Luo Qiyao, Zhao Liang, Hu Jianxing, Jin Hongwei, Liu Zhenming, Zhang Liangren
State Key Laboratory of Natural and Biomimetic Drugs, School of Pharmaceutical Sciences, Peking University, Beijing, P. R. China.
PLoS One. 2017 Feb 14;12(2):e0171433. doi: 10.1371/journal.pone.0171433. eCollection 2017.
Target fishing often relies on the use of reverse docking to identify potential target proteins of ligands from protein database. The limitation of reverse docking is the accuracy of current scoring funtions used to distinguish true target from non-target proteins. Many contemporary scoring functions are designed for the virtual screening of small molecules without special optimization for reverse docking, which would be easily influenced by the properties of protein pockets, resulting in scoring bias to the proteins with certain properties. This bias would cause lots of false positives in reverse docking, interferring the identification of true targets. In this paper, we have conducted a large-scale reverse docking (5000 molecules to 100 proteins) to study the scoring bias in reverse docking by DOCK, Glide, and AutoDock Vina. And we found that there were actually some frequency hits, namely interference proteins in all three docking procedures. After analyzing the differences of pocket properties between these interference proteins and the others, we speculated that the interference proteins have larger contact area (related to the size and shape of protein pockets) with ligands (for all three docking programs) or higher hydrophobicity (for Glide), which could be the causes of scoring bias.

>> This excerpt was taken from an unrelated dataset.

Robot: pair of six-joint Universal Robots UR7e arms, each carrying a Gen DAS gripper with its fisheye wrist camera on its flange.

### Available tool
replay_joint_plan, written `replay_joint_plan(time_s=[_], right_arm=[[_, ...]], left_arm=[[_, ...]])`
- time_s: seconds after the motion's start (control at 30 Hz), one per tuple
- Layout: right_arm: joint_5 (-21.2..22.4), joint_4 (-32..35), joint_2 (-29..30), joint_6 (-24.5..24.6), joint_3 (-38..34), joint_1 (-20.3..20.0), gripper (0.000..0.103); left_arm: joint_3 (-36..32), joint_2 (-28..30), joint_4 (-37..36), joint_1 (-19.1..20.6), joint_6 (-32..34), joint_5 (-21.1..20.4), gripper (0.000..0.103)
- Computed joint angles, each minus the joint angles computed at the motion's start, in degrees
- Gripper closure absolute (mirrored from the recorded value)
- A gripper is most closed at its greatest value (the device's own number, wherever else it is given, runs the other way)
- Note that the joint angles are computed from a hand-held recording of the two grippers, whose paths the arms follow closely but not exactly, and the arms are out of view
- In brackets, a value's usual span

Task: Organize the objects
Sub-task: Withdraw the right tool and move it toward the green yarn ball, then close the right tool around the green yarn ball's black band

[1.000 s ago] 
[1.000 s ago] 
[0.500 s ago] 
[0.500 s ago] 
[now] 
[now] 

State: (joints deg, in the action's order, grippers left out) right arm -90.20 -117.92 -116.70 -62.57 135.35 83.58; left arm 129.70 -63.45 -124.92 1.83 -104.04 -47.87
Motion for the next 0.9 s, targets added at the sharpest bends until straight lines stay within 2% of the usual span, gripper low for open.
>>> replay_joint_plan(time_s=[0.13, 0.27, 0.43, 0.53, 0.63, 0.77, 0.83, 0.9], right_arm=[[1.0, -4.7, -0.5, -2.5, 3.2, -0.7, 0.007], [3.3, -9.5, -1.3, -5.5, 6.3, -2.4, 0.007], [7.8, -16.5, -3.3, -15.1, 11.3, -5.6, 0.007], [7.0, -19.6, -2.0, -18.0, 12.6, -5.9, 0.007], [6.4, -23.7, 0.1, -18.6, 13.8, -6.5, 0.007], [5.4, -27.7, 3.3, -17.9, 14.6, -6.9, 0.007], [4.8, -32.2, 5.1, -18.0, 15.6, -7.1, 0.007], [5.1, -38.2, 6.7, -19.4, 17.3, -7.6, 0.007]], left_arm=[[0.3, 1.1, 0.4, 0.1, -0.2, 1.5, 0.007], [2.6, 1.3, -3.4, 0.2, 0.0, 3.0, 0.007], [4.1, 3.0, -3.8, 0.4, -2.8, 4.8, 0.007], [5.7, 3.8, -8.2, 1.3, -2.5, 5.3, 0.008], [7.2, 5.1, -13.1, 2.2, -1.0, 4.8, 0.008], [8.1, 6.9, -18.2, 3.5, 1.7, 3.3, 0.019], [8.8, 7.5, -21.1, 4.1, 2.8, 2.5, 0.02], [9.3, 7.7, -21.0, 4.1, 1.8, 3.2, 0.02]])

Then we applied the score normalization method to eliminate this scoring bias, which was effective to make docking score more balanced between different proteins in the reverse docking of benchmark dataset. Later, the Astex Diver Set was utilized to validate the effect of score normalization on actual cases of reverse docking, showing that the accuracy of target prediction significantly increased by 21.5% in the reverse docking by Glide after score normalization, though there was no obvious change in the reverse docking by DOCK and AutoDock Vina. Our results demonstrate the effectiveness of score normalization to eliminate the scoring bias and improve the accuracy of target prediction in reverse docking. Moreover, the properties of protein pockets causing scoring bias to certain proteins we found here can provide the theory basis to further optimize the scoring functions of docking programs for future research.
靶向垂钓通常依赖于使用反向对接从蛋白质数据库中识别配体的潜在靶蛋白。反向对接的局限性在于当前用于区分真实靶蛋白和非靶蛋白的评分函数的准确性。许多当代评分函数是为小分子虚拟筛选设计的,没有针对反向对接进行特殊优化,这很容易受到蛋白质口袋性质的影响,导致对具有某些性质的蛋白质产生评分偏差。这种偏差会在反向对接中导致大量假阳性,干扰真实靶标的识别。在本文中,我们进行了大规模的反向对接(5000个分子对100种蛋白质),以研究DOCK、Glide和AutoDock Vina在反向对接中的评分偏差。我们发现,在所有三种对接程序中实际上都存在一些频繁命中的情况,即干扰蛋白。在分析了这些干扰蛋白与其他蛋白之间口袋性质的差异后,我们推测干扰蛋白与配体(对于所有三种对接程序)具有更大的接触面积(与蛋白质口袋的大小和形状有关)或更高的疏水性(对于Glide),这可能是评分偏差的原因。然后我们应用评分归一化方法来消除这种评分偏差,这有效地使基准数据集反向对接中不同蛋白质之间的对接分数更加平衡。后来,利用阿斯泰克斯多样化集来验证评分归一化在反向对接实际案例中的效果,结果表明,评分归一化后,Glide反向对接中靶标预测的准确率显著提高了21.5%,尽管DOCK和AutoDock Vina的反向对接没有明显变化。我们的结果证明了评分归一化在消除评分偏差和提高反向对接中靶标预测准确率方面的有效性。此外,我们在此发现导致对某些蛋白质产生评分偏差的蛋白质口袋性质可为未来研究进一步优化对接程序的评分函数提供理论依据。